■ **Task prompt**
Could you please count how many lines in the data below hold the string "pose"? Reply with only the number.

#### Data to use ####

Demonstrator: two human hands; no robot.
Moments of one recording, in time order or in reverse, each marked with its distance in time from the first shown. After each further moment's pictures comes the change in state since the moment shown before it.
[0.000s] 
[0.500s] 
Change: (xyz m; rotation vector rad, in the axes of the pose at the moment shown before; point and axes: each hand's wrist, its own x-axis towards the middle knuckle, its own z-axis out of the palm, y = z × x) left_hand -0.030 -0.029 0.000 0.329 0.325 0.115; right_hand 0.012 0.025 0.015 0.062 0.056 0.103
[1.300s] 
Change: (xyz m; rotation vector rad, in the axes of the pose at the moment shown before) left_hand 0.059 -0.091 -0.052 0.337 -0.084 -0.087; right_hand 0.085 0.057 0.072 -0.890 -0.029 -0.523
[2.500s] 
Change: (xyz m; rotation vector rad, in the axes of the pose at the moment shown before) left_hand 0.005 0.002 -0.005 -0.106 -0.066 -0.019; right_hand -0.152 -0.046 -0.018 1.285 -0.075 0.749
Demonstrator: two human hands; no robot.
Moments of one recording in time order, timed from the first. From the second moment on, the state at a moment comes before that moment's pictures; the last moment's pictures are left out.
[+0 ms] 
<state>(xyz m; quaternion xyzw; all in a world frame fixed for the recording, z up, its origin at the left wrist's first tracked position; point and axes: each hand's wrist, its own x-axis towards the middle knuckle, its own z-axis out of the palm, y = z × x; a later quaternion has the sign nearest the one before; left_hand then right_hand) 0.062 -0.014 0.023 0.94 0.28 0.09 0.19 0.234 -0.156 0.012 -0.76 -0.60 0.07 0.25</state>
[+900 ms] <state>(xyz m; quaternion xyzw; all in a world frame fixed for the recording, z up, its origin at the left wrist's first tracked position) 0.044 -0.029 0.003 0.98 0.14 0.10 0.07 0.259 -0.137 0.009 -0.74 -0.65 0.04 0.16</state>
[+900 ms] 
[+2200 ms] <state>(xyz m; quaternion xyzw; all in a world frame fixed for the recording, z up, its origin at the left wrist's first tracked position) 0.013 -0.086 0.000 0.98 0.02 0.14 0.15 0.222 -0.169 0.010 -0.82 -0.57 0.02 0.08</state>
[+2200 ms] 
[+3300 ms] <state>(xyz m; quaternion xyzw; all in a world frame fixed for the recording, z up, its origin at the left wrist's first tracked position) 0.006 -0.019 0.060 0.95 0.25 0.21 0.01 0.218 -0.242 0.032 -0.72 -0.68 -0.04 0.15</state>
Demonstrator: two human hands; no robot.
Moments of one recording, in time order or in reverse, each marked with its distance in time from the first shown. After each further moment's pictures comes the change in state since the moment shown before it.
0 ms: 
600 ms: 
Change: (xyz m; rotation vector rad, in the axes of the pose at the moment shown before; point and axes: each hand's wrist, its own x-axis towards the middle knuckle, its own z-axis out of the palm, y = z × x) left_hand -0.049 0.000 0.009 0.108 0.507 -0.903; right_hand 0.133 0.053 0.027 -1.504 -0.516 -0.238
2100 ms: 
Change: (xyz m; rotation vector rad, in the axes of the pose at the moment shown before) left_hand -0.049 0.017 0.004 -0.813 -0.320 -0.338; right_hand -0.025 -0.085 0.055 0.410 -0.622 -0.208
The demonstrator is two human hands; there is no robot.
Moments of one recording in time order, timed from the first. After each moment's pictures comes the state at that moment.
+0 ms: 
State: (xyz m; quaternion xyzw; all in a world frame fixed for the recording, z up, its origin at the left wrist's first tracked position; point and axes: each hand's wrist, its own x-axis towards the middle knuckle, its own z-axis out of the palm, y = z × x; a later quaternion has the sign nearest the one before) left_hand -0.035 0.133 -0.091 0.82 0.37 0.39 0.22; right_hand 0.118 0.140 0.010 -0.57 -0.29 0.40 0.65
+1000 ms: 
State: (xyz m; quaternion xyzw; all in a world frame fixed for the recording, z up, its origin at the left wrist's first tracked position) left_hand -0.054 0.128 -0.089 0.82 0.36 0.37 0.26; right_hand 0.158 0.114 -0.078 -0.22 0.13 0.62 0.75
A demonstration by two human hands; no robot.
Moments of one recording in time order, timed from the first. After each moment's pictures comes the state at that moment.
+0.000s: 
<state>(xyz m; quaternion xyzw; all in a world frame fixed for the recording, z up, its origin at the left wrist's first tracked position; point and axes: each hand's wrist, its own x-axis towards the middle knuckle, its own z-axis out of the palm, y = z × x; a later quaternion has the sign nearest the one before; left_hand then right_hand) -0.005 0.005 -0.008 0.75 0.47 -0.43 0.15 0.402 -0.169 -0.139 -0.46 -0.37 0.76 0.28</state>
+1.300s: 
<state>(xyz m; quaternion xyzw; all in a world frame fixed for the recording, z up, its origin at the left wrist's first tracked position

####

■ **Expected answer**
5